Hydrological droughts are associated more with the effects of periods of precipitation shortfall on surface or subsurface water supply (i.e., streamflow, reservoir and lake levels, groundwater) than with precipitation shortfalls directly (Dracup et al., 1980; Klemes, 1987). Hydrological droughts are usually out of phase or lag the occurrence of meteorological and agricultural droughts. Meteorological droughts result from precipitation deficiencies; agricultural droughts are largely the result of soil moisture deficiencies. More time elapses before precipitation deficiencies are detected in other components of the hydrological system (e.g., reservoirs, groundwater). As a result, impacts from hydrological drought are out of phase with those in other economic sectors. Water in hydrological storage systems (e.g., reservoirs, rivers) is often used for multiple and competing purposes (e.g., power generation, flood control, irrigation, recreation), further complicating the sequence and quantification of impacts. Competition for water in these storage systems escalates during drought, and conflicts between water users increase significantly. For example, changing water-use patterns and the series of drought years that occurred in the Missouri River basin between 1987 and 1992 resulted in significant conflicts between upstream and downstream water users.

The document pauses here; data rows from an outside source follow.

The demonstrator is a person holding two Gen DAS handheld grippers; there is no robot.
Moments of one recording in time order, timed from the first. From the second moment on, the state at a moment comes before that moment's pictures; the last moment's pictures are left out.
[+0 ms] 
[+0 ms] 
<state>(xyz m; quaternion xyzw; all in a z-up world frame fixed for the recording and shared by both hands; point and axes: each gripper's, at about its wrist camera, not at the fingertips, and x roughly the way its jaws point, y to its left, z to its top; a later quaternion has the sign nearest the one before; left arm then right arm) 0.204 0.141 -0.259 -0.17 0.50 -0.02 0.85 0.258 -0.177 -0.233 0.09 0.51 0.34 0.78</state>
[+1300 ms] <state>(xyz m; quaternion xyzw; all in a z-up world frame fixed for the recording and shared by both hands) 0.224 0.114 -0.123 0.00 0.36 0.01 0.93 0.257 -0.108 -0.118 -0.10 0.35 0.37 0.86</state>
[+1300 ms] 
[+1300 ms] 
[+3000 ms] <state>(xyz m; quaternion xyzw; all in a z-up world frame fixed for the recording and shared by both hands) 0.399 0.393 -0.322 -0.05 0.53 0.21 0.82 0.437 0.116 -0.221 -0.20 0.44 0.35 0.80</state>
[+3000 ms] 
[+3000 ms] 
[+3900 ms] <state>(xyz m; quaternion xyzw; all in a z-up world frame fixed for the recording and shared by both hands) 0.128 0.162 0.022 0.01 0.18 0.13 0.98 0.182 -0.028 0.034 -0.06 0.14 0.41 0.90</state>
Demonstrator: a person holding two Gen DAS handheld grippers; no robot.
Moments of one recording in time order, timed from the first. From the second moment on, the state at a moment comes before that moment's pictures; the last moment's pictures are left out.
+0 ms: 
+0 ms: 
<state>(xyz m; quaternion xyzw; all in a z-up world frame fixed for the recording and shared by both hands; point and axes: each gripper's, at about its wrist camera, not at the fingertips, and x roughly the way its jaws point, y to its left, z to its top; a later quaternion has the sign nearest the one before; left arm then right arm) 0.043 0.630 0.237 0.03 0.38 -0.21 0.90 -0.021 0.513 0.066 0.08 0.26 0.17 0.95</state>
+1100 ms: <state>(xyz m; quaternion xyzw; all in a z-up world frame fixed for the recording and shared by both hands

Finally, socioeconomic drought associates the supply and demand of some economic good or service with elements of meteorological, hydrological, and agricultural drought. For example, the supply of some economic good (e.g., water, hay, hydroelectric power) is highly sensitive to the vagaries of weather. In most instances, the demand for that good is increasing as a result of increasing population and/or per capita consumption. Therefore, drought could be defined as occurring when the demand for that good exceeds supply as a result of a weather-related supply shortfall (Sandford, 1979). This concept of drought supports the strong symbiosis that exists between drought and human activities. Thus, the incidence of drought could increase because of a change in the frequency of the physical event, a change in societal vulnerability to water shortages, or both. For example, poor land-use practices such as overgrazing can decrease animal carrying capacity and increase soil erosion, which exacerbates the impacts of and vulnerability to future droughts. Overdrafts of groundwater, such as have been occurring in the southern portions of the Ogallala aquifer, will affect future vulnerability to drought in the Great Plains since access to groundwater is a primary adaptive strategy employed to alleviate the effects of drought.